Campo di concentramento Auschwitz-Birkenau a Oświęcim

Konzentrationslager Auschwitz è un posto particolare. Il simbolo del terrore, dello sterminio e della bestialità del XX secolo. Questo è il più grande campo di sterminio nella storia dell’umanità, creato dai Tedeschi nella metà del 1940. All'inizio doveva essere uno dei tanti campi di lavoro, che i nazisti creavano dall'inizio degli anno 30. Nel 1942, già dopo l'ingrandimento, divenne il centro di Endlösung der Judenfrage (‛risoluzione definitiva della questione ebrea’), quindi il piano nazista di sterminio degli Ebrei che abitavano sui territori occupati dal III Reich. Le cifre esatte delle vittime di Auschwitz non sono possibili da stabilire. Le SS hanno distrutto quasi tutta la documentazione, e ciò che si è salvato è stato portato via dai sovietici. Si presume che in tutto siano stati uccisi qui 1,5 milioni di persone provenienti da ventotto paesi, di cui il 90% erano Ebrei. Dopo la guerra il terreno del campo è stato trasformato in un museo e denominato il Monumento del Martirio del Popolo Polacco e degli altri Popoli. Nel 1979 è stato iscritto nell'elenco dell’UNESCO, come avvertimento contro il fanatismo, contro l'estremo nazionalismo e il razzismo, e per ricordare per sempre cosa fecero i Tedeschi nazisti.

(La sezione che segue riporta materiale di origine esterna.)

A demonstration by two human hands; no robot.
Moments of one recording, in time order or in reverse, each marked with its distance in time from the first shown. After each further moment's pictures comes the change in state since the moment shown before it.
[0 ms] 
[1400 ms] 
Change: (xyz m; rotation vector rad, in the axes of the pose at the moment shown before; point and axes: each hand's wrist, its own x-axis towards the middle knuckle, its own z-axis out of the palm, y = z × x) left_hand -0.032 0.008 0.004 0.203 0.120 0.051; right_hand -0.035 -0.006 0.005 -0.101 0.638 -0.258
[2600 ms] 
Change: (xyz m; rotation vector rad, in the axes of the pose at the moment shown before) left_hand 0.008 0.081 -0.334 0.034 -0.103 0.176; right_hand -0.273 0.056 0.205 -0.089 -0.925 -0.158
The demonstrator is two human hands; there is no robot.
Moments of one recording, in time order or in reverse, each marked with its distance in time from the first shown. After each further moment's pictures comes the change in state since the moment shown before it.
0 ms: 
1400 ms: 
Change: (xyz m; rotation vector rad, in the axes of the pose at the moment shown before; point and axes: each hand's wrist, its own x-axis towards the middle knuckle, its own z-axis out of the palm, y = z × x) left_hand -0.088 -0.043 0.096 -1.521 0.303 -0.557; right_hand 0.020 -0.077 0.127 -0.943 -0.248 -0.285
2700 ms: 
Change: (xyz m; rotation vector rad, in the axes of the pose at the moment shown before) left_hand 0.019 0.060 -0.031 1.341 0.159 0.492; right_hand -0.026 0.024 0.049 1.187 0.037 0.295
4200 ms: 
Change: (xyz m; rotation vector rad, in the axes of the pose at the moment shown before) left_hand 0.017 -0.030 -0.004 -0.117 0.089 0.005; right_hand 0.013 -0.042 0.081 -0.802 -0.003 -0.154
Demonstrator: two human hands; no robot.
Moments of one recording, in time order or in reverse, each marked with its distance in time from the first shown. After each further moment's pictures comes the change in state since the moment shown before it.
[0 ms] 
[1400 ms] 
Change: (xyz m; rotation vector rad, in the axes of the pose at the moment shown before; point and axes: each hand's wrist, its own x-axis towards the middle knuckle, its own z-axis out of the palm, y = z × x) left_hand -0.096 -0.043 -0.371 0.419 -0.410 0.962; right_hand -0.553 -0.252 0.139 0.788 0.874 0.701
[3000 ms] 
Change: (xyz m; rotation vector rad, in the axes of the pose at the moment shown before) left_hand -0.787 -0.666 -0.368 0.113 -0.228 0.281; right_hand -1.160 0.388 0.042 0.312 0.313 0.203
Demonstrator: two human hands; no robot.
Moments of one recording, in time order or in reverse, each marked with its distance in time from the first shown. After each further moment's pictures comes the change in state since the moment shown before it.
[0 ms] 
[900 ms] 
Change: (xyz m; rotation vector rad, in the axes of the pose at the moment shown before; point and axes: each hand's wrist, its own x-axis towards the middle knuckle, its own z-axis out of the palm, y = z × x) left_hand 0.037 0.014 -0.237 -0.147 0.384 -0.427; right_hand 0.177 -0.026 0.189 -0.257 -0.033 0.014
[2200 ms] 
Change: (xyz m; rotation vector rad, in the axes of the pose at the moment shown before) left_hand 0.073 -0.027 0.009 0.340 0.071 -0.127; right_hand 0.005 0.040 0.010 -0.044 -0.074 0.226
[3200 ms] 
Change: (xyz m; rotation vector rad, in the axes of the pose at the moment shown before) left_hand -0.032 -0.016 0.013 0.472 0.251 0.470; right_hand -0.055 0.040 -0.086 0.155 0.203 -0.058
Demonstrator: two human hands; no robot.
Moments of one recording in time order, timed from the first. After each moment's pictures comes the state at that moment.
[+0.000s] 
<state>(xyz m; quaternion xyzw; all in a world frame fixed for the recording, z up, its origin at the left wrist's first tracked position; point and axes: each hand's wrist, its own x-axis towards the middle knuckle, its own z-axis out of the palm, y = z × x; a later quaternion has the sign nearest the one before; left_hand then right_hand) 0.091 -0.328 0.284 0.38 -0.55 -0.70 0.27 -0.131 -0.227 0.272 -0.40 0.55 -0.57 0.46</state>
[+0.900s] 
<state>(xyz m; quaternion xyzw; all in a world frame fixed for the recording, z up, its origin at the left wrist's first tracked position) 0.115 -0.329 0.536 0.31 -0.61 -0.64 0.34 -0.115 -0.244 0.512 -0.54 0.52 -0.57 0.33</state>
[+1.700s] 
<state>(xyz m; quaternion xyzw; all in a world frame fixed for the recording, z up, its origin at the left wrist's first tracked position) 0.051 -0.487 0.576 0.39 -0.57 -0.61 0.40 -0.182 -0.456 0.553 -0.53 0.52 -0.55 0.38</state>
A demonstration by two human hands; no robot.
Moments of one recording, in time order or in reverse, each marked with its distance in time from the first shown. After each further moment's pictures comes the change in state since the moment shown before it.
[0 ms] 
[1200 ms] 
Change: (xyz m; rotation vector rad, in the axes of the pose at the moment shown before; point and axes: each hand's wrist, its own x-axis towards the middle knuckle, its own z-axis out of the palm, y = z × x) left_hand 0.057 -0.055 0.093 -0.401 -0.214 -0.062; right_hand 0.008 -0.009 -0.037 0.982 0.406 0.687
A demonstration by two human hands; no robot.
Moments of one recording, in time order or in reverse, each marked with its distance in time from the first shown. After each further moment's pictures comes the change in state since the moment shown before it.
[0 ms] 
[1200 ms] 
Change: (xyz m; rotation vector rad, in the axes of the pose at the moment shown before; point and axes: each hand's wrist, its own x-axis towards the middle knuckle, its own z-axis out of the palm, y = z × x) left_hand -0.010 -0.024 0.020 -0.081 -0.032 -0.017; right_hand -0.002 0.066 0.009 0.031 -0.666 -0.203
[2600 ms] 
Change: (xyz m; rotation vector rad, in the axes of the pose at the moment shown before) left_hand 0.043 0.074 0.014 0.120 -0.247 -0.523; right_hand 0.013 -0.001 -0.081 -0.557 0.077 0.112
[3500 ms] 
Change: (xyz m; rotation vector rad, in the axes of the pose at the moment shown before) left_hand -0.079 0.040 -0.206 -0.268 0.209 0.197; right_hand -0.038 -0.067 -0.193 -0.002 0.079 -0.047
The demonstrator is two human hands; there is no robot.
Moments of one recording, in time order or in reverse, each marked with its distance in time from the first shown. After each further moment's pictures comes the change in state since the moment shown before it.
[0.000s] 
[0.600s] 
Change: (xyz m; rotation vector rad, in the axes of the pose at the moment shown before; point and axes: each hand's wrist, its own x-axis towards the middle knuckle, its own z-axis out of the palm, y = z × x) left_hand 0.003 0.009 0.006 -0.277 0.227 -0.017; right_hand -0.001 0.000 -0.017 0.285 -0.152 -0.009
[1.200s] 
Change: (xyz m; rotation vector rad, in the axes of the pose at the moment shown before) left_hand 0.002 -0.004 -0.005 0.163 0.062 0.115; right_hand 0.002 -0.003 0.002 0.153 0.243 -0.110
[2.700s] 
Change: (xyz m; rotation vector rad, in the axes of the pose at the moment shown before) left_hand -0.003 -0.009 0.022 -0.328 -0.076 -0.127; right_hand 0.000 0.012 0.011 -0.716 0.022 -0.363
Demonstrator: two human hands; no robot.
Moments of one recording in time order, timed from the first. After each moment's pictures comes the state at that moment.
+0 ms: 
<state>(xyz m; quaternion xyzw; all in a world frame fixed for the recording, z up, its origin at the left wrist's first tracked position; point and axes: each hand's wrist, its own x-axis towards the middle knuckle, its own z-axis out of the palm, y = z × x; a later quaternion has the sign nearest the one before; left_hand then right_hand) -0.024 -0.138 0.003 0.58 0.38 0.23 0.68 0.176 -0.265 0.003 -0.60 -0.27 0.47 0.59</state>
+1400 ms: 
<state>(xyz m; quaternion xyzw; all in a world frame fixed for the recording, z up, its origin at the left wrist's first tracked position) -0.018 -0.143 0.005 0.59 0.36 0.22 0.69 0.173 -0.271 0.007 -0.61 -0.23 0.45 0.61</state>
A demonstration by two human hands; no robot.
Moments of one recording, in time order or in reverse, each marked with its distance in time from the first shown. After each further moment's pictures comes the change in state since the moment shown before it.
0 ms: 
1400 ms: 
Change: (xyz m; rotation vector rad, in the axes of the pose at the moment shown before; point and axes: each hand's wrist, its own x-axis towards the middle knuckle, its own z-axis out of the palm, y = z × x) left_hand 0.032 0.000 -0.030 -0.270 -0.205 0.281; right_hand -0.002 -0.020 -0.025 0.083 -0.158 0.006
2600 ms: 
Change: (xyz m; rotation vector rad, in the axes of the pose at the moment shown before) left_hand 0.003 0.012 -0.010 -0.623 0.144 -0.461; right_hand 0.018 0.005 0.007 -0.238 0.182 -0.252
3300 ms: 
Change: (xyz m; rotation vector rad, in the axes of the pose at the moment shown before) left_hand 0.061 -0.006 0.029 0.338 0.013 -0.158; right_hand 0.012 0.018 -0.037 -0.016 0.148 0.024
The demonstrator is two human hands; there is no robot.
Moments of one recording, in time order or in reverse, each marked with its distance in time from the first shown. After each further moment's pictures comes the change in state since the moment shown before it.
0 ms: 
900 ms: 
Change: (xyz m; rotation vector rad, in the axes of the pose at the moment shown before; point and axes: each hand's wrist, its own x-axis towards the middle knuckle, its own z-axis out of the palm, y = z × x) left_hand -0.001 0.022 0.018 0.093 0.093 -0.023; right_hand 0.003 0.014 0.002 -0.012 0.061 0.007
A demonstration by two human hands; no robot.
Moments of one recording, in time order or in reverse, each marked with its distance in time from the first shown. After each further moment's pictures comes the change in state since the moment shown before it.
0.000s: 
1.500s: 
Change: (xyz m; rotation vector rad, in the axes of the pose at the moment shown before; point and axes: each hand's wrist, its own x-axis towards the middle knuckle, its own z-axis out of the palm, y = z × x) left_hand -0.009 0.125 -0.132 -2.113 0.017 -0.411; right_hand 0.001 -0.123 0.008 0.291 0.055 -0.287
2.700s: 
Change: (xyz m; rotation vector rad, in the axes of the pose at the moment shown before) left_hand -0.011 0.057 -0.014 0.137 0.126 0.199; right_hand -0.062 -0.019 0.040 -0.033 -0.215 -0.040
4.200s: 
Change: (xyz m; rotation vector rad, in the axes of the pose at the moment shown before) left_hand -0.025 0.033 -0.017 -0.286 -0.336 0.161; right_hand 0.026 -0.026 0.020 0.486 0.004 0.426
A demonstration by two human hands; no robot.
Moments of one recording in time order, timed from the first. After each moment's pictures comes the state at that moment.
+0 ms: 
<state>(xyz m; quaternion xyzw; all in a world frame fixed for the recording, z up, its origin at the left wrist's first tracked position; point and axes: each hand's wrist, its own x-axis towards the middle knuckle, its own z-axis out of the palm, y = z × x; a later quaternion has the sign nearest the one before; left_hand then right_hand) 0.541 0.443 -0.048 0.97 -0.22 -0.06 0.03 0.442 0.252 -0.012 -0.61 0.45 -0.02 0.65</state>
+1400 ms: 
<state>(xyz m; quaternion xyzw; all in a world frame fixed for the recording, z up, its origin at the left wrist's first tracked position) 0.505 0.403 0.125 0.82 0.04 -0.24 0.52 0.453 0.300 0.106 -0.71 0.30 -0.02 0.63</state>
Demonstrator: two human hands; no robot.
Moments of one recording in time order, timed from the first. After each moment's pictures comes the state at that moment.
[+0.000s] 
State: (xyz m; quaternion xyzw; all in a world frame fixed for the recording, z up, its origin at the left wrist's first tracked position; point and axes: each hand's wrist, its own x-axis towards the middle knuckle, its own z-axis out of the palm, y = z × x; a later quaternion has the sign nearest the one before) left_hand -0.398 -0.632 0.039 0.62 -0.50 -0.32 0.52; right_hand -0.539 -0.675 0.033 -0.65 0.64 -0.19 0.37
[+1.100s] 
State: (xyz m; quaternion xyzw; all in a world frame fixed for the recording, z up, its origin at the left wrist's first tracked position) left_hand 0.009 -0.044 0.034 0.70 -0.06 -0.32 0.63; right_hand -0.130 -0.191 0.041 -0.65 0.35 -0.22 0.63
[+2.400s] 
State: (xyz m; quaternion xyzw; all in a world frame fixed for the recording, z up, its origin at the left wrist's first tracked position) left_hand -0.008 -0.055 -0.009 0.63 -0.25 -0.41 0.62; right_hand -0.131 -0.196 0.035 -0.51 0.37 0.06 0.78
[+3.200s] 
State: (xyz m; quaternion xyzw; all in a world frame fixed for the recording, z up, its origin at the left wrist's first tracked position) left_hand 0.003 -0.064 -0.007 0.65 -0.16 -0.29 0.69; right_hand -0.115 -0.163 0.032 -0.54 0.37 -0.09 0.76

Konzentrationslager Auschwitz era composto da vari campi: un campo principale: Auschwitz I a Oświęcim, Birkenau (Auschwitz II) a Brzezinka, Monowitz (Auschwitz III) a Monowice e circa 40 piccoli campi subordinati. Nella primavera del 1942 i nazisti hanno cominciato a usare il micidiale gas: zyklon B.
Auschwitz I e Birkenau, che è possibile visitare sono distanti 3,5 km (su questa tratta funziona l'autobus gratuito, ma vale anche la pena di fare la strada a piedi). Auschwitz I, conservato quasi nello stato nel quale lo hanno lasciato i nazisti, costituisce la parte principale del museo. Nelle baracche si trovano le esposizioni riguardanti la vita del campo e dello sterminio dei prigionieri. A Brzezinka sono conservati i binari dove i medici delle SS facevano la selezione dei nuovi prigionieri arrivati, resti delle camere a gas, crematori, primitive baracche e chilometri di filo spinato.